* Exercise directions
Please reproduce verbatim the lines below, from the first through the one with "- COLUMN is".

------ Records for the task

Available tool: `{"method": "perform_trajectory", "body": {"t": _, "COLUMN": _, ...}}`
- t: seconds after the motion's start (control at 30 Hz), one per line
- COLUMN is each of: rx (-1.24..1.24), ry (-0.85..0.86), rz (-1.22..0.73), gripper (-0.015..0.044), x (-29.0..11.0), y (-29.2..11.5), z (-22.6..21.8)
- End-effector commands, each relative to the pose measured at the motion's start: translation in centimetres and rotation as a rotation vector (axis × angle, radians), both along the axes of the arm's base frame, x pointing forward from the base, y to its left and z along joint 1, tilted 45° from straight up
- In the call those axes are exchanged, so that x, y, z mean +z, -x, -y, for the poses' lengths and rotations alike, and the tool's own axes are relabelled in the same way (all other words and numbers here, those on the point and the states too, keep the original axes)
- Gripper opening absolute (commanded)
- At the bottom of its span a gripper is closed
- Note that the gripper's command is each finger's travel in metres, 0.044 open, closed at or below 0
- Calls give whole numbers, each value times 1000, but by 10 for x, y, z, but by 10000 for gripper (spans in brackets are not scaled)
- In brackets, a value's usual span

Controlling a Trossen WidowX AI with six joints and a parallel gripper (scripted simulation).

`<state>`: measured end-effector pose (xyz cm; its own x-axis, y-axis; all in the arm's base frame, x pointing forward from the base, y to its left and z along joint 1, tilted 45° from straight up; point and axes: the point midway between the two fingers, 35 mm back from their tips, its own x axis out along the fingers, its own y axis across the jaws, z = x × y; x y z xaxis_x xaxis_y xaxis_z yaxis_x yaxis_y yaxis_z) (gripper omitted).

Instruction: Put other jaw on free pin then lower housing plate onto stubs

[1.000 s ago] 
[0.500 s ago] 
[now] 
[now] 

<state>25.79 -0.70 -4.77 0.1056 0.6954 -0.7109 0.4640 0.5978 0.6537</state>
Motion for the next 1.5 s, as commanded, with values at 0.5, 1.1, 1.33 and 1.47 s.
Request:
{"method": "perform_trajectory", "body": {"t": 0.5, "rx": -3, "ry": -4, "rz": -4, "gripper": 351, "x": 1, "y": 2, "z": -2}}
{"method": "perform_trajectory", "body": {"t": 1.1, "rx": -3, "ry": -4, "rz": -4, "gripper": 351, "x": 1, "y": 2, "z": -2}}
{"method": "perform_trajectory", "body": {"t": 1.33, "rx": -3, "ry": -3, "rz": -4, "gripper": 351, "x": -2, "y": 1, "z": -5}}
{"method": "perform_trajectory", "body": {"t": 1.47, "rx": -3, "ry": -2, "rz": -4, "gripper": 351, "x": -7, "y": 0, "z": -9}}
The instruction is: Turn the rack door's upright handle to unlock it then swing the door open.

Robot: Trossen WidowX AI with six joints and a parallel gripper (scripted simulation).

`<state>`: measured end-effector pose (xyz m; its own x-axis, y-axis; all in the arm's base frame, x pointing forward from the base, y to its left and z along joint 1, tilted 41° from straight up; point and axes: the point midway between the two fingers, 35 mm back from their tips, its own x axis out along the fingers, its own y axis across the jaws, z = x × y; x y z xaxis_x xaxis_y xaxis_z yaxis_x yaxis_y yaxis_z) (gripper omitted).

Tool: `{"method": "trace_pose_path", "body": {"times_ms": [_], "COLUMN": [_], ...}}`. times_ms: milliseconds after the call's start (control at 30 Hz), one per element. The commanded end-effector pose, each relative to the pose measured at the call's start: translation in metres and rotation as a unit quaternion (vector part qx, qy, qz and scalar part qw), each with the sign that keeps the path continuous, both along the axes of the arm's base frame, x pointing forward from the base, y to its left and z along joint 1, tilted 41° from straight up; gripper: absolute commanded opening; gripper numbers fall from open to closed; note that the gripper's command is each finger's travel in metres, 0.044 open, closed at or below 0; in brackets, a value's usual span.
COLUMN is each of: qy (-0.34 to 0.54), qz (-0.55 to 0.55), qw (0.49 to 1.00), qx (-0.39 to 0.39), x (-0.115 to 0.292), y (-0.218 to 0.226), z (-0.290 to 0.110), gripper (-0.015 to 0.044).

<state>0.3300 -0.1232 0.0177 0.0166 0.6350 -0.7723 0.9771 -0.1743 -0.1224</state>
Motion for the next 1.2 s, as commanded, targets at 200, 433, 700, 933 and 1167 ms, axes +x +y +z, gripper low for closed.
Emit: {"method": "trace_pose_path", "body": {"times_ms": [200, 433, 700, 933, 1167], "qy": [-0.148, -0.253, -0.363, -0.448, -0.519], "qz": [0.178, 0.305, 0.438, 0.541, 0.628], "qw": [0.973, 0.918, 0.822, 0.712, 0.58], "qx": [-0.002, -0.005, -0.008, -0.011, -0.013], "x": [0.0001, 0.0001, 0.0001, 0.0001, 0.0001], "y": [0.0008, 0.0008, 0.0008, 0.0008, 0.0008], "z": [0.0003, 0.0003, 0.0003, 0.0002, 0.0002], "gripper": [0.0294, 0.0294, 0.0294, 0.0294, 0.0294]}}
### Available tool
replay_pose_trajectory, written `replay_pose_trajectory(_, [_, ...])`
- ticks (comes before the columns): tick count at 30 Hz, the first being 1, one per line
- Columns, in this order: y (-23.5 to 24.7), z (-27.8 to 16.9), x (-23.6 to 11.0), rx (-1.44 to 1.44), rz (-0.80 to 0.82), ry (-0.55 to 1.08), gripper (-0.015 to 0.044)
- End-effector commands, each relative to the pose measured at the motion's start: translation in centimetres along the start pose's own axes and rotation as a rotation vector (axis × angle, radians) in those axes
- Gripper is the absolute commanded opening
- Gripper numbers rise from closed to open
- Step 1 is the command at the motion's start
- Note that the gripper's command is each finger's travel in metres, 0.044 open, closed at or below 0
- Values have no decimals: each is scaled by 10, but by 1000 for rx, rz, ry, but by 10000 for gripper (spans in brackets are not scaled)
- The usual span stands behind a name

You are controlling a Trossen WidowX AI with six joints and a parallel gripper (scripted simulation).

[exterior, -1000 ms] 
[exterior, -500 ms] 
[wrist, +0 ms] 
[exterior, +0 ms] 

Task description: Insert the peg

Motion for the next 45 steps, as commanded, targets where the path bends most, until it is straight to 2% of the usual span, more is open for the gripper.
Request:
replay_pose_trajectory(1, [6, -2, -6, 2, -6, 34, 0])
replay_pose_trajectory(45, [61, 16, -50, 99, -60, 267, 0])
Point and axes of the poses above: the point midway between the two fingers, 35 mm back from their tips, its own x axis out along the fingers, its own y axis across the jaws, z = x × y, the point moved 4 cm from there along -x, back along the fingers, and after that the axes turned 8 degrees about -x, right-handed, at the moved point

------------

* Solved problem
Available tool: `{"method": "perform_trajectory", "body": {"t": _, "COLUMN": _, ...}}`
- t: seconds after the motion's start (control at 30 Hz), one per line
- COLUMN is each of: rx (-1.24..1.24), ry (-0.85..0.86), rz (-1.22..0.73), gripper (-0.015..0.044), x (-29.0..11.0), y (-29.2..11.5), z (-22.6..21.8)

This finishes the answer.